El administrador del contrato advierte que este «discurso político» de intentar salvar la obra por el bien comunitario solo ha puesto en riesgo los recursos públicos. Los incumplimientos se arrastran desde agosto de 2025, incluyendo el abandono de faenas por meses, la falta de solvencia económica de la empresa y la ausencia de profesionales residentes en terreno.
Sin estados de pago desde marzo
En el esquema de financiamiento, los días 15 de cada mes la empresa debe solicitar el pago conforme al avance documentado. Desde el Gobierno Regional indicaron que en marzo de 2026 se transfirieron $129.014.795 a la Municipalidad de Palmilla entidad encargada de efectuar el pago final al contratista.
Desde ese mes, la ejecutora no registra nueva liquidez y su situación financiera es calificada como crítica por los profesionales del proyecto. Hasta el momento, el municipio no ha entregado respuestas oficiales.
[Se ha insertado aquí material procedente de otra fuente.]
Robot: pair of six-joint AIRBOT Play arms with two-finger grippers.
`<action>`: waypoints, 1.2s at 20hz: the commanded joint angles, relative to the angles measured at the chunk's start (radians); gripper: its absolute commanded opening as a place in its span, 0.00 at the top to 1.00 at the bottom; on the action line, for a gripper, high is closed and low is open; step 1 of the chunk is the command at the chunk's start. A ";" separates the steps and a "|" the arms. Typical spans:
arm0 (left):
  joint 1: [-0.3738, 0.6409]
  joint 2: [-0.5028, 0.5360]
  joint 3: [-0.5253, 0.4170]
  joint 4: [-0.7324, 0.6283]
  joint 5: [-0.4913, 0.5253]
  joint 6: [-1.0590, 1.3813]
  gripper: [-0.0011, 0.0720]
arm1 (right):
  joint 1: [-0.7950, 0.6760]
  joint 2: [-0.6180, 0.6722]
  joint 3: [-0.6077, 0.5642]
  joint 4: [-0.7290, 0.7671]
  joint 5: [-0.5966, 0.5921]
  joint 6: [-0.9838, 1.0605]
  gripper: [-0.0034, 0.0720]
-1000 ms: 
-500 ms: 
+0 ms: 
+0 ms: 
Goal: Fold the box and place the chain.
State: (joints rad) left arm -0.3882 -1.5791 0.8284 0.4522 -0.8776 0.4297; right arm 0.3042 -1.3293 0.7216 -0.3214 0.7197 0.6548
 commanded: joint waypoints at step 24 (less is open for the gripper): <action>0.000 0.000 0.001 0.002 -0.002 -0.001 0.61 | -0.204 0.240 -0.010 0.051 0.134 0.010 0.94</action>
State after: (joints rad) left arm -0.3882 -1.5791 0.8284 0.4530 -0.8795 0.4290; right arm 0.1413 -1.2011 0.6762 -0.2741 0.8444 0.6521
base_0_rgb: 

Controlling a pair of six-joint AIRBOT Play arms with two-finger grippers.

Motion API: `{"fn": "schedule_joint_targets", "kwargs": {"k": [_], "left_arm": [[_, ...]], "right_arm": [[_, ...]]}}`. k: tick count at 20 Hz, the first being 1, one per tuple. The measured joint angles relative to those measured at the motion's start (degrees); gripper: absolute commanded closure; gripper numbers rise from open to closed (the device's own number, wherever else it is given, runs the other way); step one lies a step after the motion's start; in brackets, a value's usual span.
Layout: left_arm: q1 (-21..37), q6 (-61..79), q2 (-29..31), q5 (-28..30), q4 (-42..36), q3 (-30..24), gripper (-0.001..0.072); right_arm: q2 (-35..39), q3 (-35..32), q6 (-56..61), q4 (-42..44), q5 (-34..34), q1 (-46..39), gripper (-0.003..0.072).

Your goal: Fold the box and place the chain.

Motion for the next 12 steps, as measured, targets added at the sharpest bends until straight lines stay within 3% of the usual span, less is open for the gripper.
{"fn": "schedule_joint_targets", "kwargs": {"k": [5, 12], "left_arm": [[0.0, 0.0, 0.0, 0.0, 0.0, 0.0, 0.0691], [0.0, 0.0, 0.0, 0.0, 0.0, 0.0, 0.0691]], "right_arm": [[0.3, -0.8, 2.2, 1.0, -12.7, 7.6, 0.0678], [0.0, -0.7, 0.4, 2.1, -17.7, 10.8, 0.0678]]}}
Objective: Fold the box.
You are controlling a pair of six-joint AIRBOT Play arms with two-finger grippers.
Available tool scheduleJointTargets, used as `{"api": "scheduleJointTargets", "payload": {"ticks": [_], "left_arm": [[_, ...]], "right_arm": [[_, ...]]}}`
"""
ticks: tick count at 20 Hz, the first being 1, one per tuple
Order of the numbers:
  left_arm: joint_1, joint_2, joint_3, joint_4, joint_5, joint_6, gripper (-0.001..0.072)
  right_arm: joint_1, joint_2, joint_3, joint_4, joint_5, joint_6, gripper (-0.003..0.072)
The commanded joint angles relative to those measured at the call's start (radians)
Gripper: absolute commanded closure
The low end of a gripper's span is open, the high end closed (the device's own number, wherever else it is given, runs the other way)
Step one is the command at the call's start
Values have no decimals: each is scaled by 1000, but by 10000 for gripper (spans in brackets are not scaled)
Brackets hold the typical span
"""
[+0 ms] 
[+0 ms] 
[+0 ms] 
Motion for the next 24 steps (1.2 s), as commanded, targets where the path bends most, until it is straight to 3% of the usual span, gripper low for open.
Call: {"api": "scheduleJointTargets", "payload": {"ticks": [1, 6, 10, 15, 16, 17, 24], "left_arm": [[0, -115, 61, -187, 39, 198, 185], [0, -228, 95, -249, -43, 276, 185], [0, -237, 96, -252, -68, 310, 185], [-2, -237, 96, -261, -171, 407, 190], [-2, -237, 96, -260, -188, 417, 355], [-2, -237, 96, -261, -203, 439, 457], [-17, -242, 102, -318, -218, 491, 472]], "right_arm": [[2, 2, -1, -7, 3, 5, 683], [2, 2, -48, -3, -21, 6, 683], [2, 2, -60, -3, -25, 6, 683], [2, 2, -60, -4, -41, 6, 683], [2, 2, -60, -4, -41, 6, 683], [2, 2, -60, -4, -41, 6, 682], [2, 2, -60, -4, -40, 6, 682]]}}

Gobernador creará comisión y resguarda recursos
Durante la sesión ordinaria N° 787 del Consejo Regional, el gobernador regional, Pablo Silva Amaya, abordó la contingencia enfatizando la protección de los fondos públicos y la urgencia de dar continuidad a los trabajos. La autoridad informó que solicitó un informe detallado a la Municipalidad de Palmilla sobre las boletas de garantía, el cual será revisado por una comisión especializada junto a los equipos técnicos del GORE.
Asimismo, Silva Amaya buscó dar tranquilidad a la comunidad asegurando que «están resguardados todos los recursos del Gobierno Regional», independientemente de la modalidad de las garantías, y no descartó realizar consultas a la Contraloría General de la República para revisar la pluralidad de RUT vinculados a la constructora.
Respecto al estado oficial informado por el GORE, el gobernador de O’Higgins detalló un 70% de avance físico y un 50% de avance financiero, brecha que se explica por fondos que la empresa no ha cobrado o sobre los cuales no ha presentado las certificaciones requeridas.